BOULDER, Colo. –
Last year, the Centers for Disease Control and Prevention announced that at least one in four teenage girls in the United States is infected with a sexually transmitted disease.
Extrapolate that to the University of Colorado’s Boulder campus, and nearly 3,000 female undergraduates could be infected.
And that’s just the women.
“I think it’s a bit shocking,” CU freshman Beverly Sotelo said Monday. “But once again, regardless of all the information that we have and everything available to us, people are still getting diseases.
“It’s just sad.”
Keeping those figures in mind — and the fact that April is STD Awareness Month — many local health professionals are urging CU students to get tested for HIV and other diseases.
“With statistics as shocking as these, we must be truthful with our youth,” said Monica McCafferty, spokeswoman for Planned Parenthood of the Rocky Mountains. “Because information that is wrong, too little or too late can result in life-threatening consequences.”
CU offers free HIV testing for students in University Memorial Center Room 411 from 5:30 to 7 p.m. every Monday and Tuesday when classes are in session.
Testing is confidential, and takes about 20 minutes — with results provided at the end of the session.

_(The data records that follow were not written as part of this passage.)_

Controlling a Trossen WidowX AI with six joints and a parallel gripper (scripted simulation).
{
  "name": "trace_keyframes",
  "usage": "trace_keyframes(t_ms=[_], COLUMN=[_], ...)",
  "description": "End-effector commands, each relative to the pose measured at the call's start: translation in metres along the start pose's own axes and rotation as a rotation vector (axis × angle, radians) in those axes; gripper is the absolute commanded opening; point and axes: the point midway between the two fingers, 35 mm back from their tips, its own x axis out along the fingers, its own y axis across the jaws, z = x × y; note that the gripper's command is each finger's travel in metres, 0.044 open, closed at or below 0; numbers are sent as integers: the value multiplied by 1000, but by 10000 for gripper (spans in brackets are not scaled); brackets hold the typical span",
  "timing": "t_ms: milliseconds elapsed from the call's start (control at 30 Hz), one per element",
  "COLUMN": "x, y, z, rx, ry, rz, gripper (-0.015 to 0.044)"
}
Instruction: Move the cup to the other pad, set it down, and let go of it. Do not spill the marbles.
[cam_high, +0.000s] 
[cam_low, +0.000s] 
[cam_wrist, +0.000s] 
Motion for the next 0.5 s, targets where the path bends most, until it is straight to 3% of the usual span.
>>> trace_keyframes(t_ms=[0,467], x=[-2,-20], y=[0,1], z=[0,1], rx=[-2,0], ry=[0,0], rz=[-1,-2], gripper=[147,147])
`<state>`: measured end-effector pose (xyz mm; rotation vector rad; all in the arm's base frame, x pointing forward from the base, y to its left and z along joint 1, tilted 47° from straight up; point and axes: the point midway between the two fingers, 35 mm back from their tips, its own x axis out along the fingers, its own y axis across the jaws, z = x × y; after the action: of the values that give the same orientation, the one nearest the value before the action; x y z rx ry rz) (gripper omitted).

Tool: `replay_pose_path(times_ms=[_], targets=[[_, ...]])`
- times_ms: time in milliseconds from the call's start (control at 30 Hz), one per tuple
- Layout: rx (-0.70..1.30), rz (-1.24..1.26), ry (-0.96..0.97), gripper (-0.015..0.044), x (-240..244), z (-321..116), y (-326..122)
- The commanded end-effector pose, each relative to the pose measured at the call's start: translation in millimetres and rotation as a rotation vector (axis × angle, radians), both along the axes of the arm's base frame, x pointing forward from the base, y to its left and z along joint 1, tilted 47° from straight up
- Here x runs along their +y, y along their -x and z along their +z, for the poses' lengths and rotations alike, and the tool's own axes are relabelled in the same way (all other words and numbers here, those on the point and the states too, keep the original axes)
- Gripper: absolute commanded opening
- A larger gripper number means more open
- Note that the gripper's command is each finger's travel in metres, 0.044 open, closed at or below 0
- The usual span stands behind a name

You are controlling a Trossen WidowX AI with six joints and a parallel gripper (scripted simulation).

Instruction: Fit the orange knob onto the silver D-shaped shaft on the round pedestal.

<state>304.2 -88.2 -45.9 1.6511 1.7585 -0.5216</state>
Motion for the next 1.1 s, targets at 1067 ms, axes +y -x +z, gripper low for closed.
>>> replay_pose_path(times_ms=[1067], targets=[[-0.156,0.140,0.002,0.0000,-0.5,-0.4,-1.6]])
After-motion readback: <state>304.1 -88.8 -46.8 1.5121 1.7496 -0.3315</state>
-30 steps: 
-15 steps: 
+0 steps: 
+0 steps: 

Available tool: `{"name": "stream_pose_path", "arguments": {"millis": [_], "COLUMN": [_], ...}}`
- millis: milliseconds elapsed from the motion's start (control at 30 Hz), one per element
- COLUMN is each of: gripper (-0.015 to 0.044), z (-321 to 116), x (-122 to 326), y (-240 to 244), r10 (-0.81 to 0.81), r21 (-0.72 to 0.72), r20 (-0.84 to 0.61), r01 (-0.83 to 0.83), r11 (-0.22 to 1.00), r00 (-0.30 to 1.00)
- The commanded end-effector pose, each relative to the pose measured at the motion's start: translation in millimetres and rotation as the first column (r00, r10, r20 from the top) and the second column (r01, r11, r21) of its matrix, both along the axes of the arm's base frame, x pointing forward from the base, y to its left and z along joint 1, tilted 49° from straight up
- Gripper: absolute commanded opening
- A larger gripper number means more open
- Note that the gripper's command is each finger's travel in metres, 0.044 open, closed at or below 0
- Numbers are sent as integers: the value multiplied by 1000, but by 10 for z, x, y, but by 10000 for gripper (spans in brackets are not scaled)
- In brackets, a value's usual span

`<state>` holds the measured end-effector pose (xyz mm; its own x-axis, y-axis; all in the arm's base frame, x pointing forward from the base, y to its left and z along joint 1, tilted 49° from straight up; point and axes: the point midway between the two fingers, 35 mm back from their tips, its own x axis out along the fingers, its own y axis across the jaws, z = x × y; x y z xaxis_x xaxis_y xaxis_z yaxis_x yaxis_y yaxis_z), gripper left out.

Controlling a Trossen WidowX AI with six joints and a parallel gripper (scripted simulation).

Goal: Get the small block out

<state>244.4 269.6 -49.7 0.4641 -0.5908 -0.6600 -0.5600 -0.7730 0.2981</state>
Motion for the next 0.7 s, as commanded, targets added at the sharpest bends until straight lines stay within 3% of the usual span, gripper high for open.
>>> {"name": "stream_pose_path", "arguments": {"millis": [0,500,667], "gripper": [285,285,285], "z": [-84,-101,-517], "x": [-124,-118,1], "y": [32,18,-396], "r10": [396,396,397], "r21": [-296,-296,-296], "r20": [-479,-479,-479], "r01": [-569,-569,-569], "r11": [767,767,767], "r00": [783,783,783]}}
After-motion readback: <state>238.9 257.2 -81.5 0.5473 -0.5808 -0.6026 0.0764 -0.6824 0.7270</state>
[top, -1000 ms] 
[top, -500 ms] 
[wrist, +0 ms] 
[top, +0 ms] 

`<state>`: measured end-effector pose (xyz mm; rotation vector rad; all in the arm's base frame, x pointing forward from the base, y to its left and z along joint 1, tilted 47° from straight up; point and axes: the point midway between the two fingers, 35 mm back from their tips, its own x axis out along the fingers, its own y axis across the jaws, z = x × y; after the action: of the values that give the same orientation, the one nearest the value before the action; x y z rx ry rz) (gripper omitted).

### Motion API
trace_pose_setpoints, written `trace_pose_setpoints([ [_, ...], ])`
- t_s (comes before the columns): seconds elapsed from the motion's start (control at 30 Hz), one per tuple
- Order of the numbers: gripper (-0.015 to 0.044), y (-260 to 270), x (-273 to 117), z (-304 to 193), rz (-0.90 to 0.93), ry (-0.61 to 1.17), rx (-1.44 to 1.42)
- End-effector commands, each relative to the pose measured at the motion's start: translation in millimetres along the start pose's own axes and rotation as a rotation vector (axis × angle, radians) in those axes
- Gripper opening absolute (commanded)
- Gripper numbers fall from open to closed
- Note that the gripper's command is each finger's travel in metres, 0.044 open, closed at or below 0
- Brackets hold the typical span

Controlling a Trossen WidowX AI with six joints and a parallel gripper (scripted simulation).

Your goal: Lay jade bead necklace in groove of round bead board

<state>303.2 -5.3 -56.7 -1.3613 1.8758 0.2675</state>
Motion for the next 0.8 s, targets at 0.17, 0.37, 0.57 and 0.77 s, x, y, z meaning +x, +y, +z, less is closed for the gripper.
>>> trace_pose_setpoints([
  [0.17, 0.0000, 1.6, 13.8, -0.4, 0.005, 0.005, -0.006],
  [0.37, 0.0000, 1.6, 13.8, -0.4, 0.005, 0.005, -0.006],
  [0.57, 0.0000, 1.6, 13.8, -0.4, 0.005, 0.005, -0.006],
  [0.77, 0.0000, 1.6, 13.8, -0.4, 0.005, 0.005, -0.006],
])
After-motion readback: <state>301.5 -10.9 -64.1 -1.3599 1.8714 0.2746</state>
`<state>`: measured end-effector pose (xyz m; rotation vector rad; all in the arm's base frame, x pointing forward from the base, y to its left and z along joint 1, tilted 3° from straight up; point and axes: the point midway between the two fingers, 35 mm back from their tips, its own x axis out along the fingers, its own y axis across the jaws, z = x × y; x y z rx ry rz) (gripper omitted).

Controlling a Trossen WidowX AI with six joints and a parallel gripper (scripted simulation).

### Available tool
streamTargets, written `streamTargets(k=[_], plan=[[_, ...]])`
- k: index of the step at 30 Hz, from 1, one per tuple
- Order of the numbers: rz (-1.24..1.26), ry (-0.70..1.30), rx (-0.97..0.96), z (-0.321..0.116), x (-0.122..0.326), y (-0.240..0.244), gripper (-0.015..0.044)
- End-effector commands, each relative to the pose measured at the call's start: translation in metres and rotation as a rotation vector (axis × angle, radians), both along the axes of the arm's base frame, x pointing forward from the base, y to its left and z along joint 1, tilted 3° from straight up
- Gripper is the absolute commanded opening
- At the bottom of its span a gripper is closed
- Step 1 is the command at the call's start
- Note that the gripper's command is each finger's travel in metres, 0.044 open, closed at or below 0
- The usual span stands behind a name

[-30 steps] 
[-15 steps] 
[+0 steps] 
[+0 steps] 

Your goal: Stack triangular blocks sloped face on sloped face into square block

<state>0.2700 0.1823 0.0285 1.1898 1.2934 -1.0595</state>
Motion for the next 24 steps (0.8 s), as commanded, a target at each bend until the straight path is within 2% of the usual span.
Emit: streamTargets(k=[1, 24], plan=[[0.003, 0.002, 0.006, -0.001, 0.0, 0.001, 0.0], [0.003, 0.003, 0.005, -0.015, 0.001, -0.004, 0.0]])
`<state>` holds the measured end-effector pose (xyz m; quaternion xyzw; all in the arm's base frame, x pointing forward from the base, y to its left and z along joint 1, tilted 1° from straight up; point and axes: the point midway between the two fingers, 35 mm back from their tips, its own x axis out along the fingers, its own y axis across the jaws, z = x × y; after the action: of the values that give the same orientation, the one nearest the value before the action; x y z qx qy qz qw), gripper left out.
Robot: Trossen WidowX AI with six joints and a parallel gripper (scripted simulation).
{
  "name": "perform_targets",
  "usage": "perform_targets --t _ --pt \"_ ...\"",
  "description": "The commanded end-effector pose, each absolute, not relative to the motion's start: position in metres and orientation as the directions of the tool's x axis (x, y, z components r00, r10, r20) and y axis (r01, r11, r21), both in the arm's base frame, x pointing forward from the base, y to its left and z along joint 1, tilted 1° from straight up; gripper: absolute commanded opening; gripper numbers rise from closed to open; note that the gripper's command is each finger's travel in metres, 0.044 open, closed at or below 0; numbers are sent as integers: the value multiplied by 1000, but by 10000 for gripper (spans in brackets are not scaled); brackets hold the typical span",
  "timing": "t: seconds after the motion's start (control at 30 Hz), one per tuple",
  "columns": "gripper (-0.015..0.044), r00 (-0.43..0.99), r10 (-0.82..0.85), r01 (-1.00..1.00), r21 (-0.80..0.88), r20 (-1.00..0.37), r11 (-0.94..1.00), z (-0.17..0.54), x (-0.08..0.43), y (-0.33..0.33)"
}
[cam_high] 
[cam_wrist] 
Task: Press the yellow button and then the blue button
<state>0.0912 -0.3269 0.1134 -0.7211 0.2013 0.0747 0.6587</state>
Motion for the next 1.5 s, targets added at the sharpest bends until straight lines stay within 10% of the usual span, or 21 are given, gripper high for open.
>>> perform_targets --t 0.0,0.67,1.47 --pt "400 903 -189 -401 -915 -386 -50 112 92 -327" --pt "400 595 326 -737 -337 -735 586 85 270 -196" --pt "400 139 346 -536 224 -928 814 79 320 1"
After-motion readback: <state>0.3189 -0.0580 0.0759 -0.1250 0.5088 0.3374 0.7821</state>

“Getting tested can contribute to better sexual experiences if people are comfortable and willing to talk to their partners about their status,” said Melissa Rizzuto, professional coordinator for the Community Health Program at CU. “It can prevent the spread of sexually transmitted infections if people know their status.”
Rizzuto said students should know that having no symptoms is actually the most common symptom of what she called “sexually transmitted infections,” or STIs.
“An STI can be contracted from being with just one partner,” said Rizzuto.
According to a February report from the Colorado Department of Public Health, syphilis, chlamydia and gonorrhea have been on the rise in this state since 2003.
McCafferty said Planned Parenthood’s goal is to inform Colorado’s youth about STDs throughout April, as well as help normalize and encourage testing for such diseases.
“To us, the (Centers for Disease Control’s) numbers are more than just statistics,” McCafferty said. “They are the reality of what we see every day.”
Both Rizzuto and McCafferty recommend students get tested every time they become sexually active with a new partner.
CU sophomore Mariel Mijares agreed that’s a good policy.
“I think that checking yourself and being aware, regardless of whether you think you have something or not, or if you are sexually active or not, it’s always good to know,” Mijares said.